_Task to complete_: Throughout the material, count the lines with the word "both" in them, and answer with only the figure.

════════════════

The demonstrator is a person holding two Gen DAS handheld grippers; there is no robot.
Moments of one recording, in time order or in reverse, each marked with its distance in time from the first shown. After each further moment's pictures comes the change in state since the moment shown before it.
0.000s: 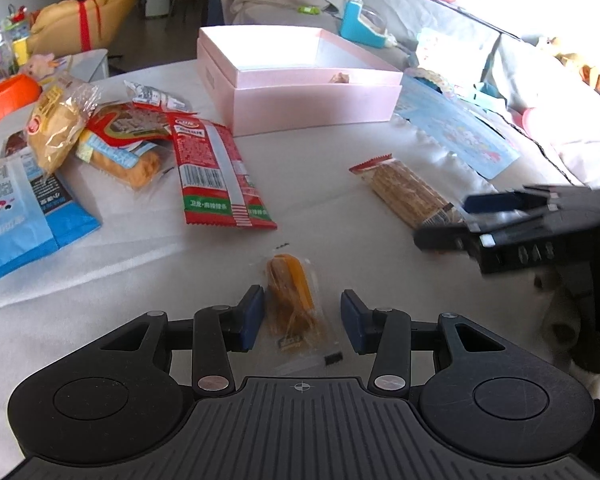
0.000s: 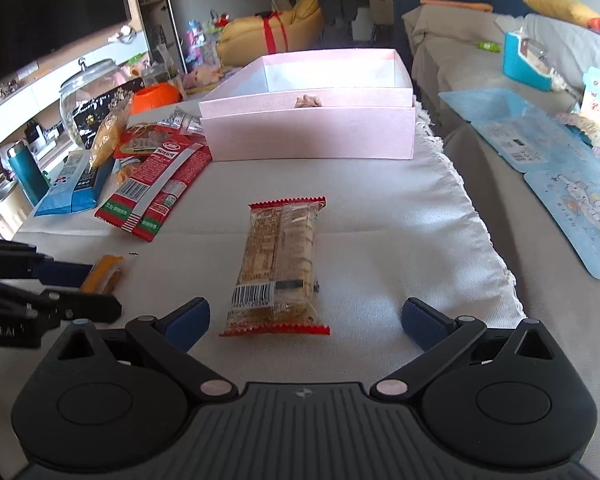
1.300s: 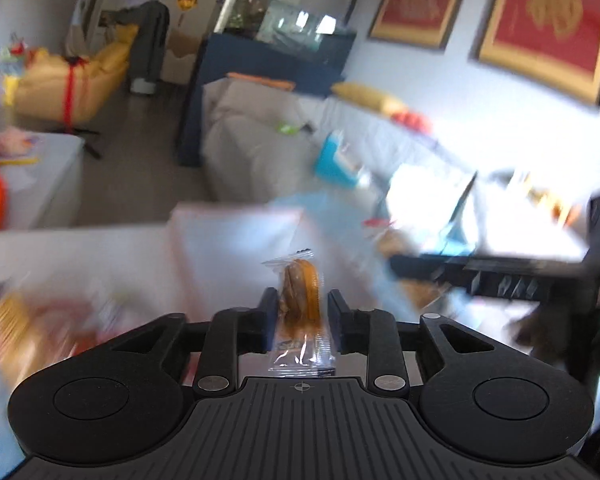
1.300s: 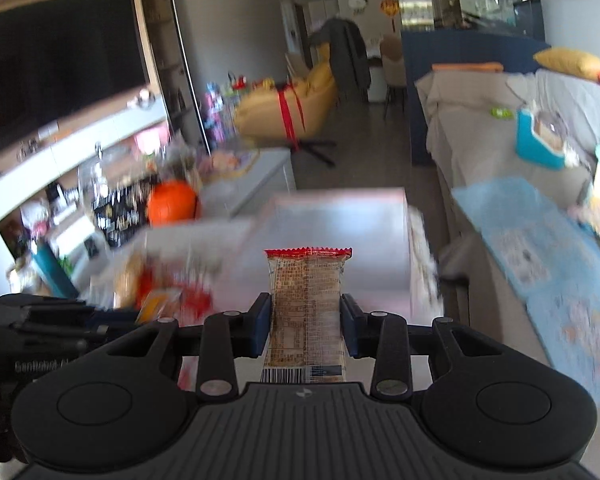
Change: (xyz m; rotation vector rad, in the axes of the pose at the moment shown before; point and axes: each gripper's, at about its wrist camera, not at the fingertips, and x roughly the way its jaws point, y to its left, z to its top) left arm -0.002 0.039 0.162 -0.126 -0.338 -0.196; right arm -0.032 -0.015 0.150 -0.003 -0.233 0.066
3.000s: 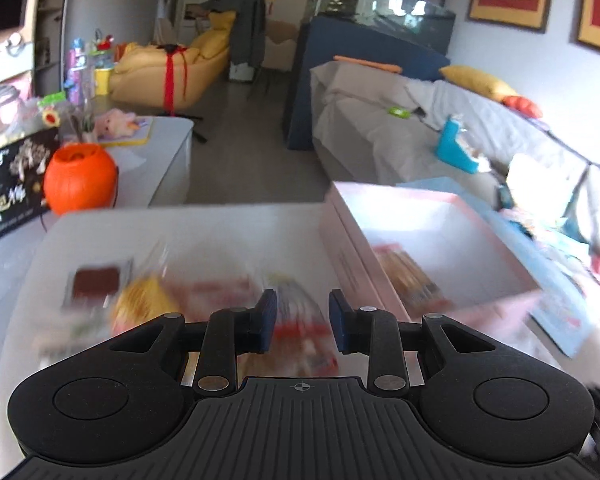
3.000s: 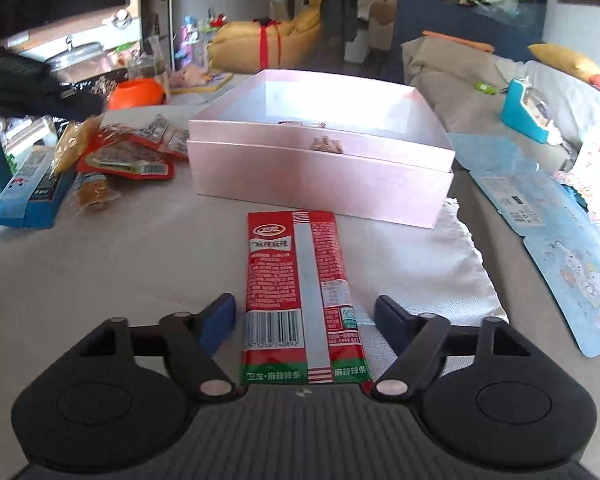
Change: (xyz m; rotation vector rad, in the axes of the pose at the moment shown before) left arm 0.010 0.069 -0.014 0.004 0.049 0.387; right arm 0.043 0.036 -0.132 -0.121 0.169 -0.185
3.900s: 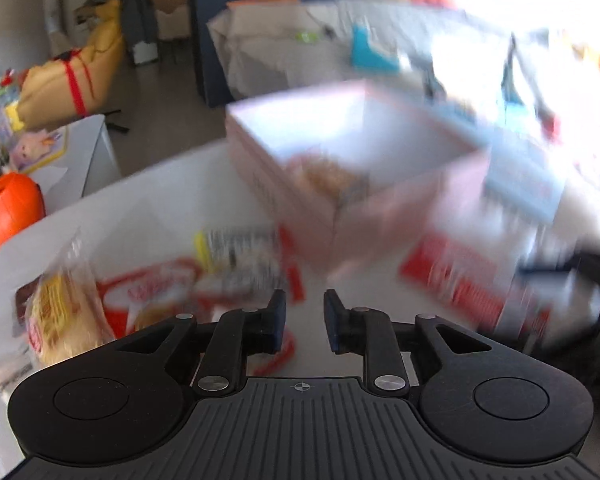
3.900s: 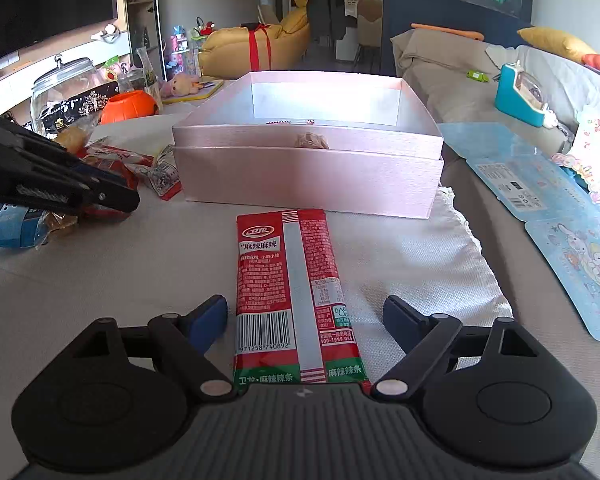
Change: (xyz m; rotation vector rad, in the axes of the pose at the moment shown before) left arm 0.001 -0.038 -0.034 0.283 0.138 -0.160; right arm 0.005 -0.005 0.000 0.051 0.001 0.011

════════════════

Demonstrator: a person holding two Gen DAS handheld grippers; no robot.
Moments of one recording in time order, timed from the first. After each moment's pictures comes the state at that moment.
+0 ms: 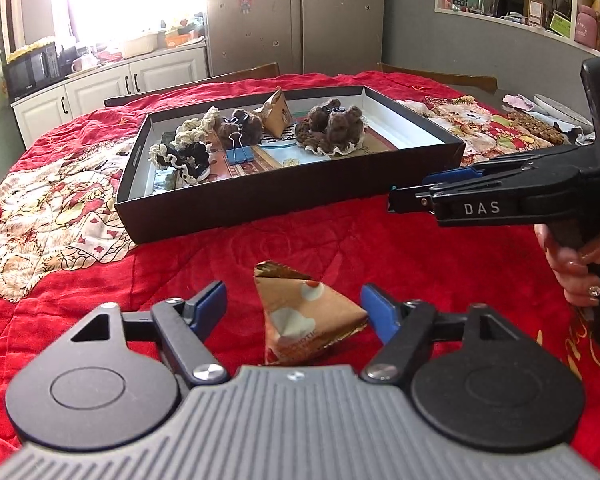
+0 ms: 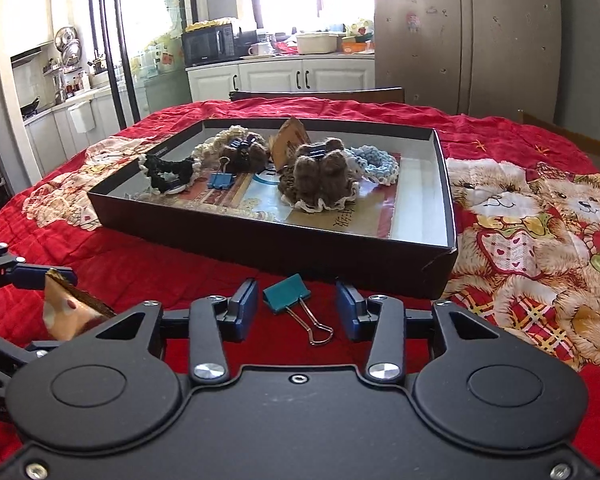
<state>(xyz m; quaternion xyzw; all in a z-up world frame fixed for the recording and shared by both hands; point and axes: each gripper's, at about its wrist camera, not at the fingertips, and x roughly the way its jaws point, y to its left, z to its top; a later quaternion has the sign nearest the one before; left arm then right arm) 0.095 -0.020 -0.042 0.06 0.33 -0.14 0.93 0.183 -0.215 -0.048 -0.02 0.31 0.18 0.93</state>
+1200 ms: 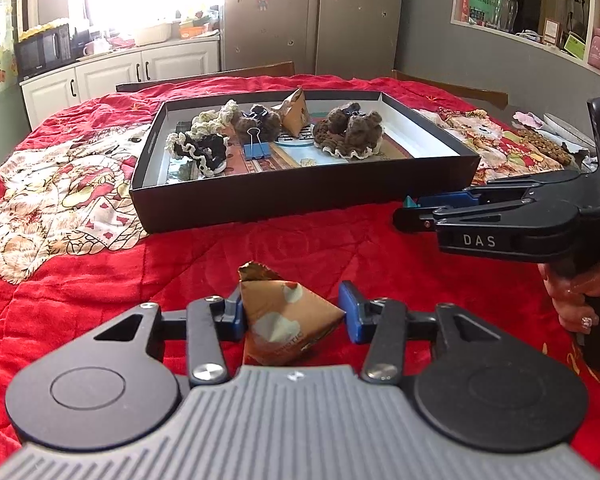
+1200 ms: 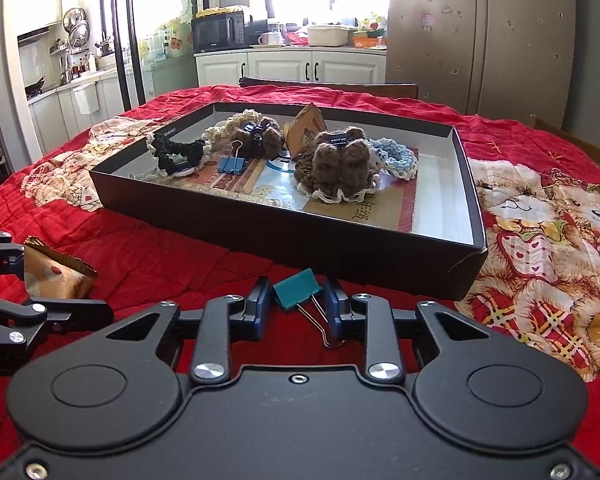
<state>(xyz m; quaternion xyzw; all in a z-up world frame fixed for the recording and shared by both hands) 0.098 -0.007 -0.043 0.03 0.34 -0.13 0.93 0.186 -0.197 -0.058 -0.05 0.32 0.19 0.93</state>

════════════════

_Worked solution_: 2